Mixtape by M Huncho
- Released: 31 January 2020
- Genre: British hip hop; trap;
- Length: 42:02
- Label: Island
- Producer: Quincy Tellem; Pyroman; ADP; Cagebeats; Capi; Dez Wright; Eurobeats; HoneywoodSix; Junior Bula Monga; Kyle Junior; Kyle Stemberger; Mazza; MOHR; Take A Daytrip;

M Huncho chronology
| Utopia (2019) | Huncholini the 1st (2020) | Chasing Euphoria (2022) |

Singles from Huncholini the 1st
- "Thumb" Released: 2019; "Bando Ballads" Released: 2020; "Pee Pee" Released: 2020;

= Huncholini the 1st =

Huncholini the 1st is the second mixtape by British rapper M Huncho. It was released on 31 January 2020 via Island Records. It features guest appearances from D-Block Europe, Headie One and Nafe Smallz. The mixtape debuted at number 5 on the UK Albums Chart.
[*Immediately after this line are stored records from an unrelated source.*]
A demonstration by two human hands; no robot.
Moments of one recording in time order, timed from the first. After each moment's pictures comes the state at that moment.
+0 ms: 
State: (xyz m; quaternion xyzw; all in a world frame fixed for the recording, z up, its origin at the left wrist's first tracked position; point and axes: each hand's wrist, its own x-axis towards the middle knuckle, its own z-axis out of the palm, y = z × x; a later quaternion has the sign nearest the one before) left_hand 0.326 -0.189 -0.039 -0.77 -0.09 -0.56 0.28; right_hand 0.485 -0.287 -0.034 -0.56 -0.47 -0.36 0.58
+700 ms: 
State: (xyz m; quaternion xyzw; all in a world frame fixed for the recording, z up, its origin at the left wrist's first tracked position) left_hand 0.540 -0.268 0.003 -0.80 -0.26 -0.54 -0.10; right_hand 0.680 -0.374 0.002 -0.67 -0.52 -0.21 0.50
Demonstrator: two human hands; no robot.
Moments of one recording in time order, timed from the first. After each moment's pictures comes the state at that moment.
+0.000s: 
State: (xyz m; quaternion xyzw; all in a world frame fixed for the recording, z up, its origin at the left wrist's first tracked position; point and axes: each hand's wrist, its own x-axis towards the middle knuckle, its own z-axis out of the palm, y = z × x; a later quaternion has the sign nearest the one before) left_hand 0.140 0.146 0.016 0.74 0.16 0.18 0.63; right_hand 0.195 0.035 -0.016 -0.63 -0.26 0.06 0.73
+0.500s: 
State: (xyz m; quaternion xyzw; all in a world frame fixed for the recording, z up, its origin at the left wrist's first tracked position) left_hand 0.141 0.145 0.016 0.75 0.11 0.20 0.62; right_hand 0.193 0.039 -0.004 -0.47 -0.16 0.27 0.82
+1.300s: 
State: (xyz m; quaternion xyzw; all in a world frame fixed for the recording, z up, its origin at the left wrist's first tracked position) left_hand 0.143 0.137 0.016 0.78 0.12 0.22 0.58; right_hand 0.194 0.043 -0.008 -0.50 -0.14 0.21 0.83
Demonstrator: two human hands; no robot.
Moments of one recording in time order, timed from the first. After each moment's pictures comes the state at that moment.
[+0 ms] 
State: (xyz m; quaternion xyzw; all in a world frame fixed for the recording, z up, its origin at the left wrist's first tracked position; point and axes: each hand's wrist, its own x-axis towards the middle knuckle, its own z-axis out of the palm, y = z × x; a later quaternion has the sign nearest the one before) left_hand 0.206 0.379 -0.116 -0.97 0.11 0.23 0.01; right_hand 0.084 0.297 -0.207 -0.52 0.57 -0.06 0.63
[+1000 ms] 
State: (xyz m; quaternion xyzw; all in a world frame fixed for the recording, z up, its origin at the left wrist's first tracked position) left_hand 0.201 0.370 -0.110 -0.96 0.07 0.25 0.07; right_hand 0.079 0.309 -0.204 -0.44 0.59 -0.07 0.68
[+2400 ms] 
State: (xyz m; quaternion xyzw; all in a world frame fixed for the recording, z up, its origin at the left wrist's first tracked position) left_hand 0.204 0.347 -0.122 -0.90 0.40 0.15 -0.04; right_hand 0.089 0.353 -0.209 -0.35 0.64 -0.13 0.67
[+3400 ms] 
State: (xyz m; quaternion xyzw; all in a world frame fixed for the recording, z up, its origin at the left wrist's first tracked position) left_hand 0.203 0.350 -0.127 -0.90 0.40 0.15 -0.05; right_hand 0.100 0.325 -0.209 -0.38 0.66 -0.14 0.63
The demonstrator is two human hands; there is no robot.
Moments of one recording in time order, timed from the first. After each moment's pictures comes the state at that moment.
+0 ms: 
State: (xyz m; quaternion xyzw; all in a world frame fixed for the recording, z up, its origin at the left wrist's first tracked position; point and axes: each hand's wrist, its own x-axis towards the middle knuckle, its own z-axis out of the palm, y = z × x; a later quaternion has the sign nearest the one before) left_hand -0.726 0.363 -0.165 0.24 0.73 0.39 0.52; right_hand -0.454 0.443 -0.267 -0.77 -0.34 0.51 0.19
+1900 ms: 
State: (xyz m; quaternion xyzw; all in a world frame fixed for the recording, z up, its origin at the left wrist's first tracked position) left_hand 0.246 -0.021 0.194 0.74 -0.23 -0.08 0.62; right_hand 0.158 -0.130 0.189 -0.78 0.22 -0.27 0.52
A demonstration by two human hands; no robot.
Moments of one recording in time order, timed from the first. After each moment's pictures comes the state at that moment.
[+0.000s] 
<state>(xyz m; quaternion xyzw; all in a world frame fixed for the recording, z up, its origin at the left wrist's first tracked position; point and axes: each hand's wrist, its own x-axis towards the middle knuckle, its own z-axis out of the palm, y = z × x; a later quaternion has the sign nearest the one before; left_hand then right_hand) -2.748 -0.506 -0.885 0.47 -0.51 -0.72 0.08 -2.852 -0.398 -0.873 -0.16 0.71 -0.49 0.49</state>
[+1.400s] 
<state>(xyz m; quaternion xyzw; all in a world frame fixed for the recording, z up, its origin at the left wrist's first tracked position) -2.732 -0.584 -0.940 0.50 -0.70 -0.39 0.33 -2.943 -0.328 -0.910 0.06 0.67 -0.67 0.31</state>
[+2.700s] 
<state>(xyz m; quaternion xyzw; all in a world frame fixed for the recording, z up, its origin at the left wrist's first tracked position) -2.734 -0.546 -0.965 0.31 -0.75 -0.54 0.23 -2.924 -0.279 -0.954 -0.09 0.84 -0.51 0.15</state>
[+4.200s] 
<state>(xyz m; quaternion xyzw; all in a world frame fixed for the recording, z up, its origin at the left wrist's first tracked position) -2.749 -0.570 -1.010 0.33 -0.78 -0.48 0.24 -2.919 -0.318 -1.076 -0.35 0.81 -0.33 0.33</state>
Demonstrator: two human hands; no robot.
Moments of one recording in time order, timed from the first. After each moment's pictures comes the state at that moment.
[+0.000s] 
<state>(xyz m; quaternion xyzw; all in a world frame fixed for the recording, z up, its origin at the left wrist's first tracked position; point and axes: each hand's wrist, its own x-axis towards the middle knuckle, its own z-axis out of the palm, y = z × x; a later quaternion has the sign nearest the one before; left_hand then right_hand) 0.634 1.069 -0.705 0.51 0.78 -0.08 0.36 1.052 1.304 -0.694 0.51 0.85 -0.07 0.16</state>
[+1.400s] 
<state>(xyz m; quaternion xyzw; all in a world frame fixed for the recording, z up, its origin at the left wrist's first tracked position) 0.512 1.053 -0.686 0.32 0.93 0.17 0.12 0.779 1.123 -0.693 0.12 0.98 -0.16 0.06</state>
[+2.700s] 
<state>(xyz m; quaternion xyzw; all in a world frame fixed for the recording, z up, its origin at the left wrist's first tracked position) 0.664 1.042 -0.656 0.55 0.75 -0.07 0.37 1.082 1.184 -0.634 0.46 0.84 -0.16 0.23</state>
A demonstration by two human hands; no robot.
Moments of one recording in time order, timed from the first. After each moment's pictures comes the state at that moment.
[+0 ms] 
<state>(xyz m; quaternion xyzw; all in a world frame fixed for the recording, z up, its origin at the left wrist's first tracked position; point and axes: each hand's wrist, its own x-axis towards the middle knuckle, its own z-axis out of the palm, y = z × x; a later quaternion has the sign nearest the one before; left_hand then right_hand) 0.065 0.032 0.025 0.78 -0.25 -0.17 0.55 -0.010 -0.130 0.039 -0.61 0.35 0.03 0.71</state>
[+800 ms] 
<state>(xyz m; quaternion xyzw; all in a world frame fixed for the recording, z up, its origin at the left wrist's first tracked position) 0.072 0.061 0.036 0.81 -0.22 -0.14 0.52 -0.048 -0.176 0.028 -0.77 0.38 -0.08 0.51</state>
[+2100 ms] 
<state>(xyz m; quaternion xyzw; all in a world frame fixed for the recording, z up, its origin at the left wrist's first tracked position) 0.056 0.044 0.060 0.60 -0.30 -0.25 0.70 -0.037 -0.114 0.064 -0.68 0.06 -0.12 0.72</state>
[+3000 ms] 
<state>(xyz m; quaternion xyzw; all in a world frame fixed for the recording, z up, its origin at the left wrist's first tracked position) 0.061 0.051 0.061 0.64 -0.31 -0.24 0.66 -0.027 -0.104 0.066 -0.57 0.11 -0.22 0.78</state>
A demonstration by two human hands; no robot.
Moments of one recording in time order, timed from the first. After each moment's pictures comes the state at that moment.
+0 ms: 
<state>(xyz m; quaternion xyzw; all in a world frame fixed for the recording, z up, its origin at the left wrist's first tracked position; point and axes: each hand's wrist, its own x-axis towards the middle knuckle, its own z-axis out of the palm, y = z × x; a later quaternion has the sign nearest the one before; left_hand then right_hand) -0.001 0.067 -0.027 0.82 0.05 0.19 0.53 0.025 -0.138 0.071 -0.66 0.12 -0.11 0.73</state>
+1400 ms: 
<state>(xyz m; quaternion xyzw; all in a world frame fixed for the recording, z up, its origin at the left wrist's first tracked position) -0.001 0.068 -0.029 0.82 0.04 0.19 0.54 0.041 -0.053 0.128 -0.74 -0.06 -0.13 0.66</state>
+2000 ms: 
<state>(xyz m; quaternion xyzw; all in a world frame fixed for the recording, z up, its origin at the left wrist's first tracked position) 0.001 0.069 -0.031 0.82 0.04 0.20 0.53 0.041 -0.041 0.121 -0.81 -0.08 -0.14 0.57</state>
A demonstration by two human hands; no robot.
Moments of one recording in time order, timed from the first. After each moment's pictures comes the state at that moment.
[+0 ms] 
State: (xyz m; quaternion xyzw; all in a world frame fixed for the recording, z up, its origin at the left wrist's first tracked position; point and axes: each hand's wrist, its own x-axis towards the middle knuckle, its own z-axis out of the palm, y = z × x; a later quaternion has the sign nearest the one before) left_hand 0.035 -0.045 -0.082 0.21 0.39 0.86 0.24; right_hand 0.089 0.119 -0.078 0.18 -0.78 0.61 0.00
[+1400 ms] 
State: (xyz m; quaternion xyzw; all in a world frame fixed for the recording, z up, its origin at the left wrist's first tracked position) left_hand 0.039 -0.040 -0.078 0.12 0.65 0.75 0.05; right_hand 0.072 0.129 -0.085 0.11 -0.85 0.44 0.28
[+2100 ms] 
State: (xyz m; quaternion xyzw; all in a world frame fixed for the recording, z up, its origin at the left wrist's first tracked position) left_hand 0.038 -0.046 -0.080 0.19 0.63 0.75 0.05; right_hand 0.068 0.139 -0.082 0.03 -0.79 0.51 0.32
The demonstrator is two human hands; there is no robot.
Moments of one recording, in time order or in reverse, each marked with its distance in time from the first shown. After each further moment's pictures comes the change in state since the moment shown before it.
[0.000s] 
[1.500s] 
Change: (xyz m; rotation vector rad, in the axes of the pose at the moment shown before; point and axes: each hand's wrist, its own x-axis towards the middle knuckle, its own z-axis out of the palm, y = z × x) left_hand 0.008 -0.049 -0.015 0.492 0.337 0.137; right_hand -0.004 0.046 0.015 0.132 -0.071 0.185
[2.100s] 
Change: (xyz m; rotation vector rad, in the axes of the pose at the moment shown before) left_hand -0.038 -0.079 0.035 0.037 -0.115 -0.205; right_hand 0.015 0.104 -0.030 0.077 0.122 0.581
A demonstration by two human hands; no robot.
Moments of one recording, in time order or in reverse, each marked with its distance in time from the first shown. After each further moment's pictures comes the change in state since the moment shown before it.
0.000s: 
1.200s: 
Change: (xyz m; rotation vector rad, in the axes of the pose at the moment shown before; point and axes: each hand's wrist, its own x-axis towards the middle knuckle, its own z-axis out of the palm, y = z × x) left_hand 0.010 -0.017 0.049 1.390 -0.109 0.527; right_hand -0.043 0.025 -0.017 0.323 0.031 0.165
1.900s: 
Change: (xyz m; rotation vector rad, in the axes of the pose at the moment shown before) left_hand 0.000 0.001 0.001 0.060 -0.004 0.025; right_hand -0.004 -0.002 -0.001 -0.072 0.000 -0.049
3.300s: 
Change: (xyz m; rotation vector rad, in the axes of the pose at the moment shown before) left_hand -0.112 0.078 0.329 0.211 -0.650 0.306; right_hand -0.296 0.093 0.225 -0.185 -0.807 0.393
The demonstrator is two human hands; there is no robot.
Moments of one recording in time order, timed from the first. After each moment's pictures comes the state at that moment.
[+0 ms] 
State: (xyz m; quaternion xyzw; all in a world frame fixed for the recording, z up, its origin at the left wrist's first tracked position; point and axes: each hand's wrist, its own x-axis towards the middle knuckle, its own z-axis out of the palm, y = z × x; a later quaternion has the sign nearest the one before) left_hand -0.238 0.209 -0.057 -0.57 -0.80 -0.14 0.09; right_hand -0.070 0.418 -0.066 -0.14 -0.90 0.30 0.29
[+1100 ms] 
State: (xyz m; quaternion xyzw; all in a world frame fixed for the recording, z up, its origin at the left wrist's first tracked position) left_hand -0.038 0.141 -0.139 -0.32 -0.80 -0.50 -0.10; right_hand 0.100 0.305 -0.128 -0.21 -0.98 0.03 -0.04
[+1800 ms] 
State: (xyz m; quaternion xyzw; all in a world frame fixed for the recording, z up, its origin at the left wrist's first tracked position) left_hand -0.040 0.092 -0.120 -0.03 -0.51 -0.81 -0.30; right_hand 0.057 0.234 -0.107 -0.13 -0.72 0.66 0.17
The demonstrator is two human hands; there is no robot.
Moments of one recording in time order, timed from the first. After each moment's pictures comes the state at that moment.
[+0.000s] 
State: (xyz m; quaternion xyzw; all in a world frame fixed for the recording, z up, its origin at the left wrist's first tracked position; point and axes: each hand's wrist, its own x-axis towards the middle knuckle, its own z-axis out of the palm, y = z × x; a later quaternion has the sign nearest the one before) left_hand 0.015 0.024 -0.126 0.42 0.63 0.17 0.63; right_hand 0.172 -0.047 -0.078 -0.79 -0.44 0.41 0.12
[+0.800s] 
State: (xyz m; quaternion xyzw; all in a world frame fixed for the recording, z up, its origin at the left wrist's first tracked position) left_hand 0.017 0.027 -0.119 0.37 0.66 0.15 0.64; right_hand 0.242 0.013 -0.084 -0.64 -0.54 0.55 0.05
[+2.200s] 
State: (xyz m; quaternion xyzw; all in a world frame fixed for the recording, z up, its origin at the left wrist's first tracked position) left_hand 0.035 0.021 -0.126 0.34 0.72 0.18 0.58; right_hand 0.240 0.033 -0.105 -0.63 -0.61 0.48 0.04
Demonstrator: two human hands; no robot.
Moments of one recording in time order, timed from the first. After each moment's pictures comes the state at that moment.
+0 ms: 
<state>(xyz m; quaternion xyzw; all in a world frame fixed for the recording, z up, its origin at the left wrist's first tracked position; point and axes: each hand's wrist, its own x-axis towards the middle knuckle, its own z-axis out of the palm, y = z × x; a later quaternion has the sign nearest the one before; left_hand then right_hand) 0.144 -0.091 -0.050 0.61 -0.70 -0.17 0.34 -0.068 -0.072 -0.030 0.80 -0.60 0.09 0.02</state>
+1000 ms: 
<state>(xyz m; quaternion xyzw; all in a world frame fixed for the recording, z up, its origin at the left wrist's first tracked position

It spawned three singles: Quincy Tellem-produced "Thumb" and "Bando Ballads" and ADP/Payday produced "Pee Pee", which peaked at numbers 30, 78 and 32, on the UK Singles Chart, respectively.

The mixtape was BPI-certified Silver in October 2020 for over 60,000 streaming and sales units moved in the United Kingdom, becoming M Huncho’s second project to receive a Silver certificate after his 2019 mixtape, Utopia.

Professional ratings
Review scores
| Source | Rating |
| AllMusic |  |
| Clash | 8/10 |

==Track listing==

Huncholini the 1st track listing
| No. | Title | Producer(s) | Length |
|---|---|---|---|
| 1. | "Growth" | Honeywoodsix; Mazza; | 2:37 |
| 2. | "Pee Pee" | ADP | 3:33 |
| 3. | "Huncho for Mayor" | Junior Bula Monga | 2:53 |
| 4. | "Eagles" | Quincy Tellem | 4:17 |
| 5. | "Head Huncho" (featuring Headie One) | Mohr; Pyroman; | 3:11 |
| 6. | "Hit & Miss" | Pyroman | 1:56 |
| 7. | "Thumb" (featuring Nafe Smallz) | Quincy Tellem | 3:38 |
| 8. | "Dishonourable" | Capi; Dez Wright; | 2:47 |
| 9. | "Blow Off My Cover" | Eurobeats | 3:30 |
| 10. | "Indulge" (featuring D-Block Europe) | Kyle Junior; Kyle Stemberger; | 4:53 |
| 11. | "Bando Ballads" | Quincy Tellem | 3:25 |
| 12. | "True Colours" | Take A Daytrip | 3:15 |
| 13. | "Wait Til' I Finish" | Cagebeats | 2:02 |
| Total length: |  |  | 42:02 |

==Charts==
===Weekly charts===

Weekly chart performance for Huncholini the 1st
| Chart (2020) | Peak position |
|---|---|
| UK Albums (OCC) | 5 |

===Year-end charts===

Year-end chart performance for Huncholini the 1st
| Chart (2020) | Position |
|---|---|
| UK Albums (OCC) | 95 |

==Certifications==

| Region | Certification | Certified units/sales |
| United Kingdom (BPI) | Gold | 100,000^{‡} |
^{‡} Sales+streaming figures based on certification alone.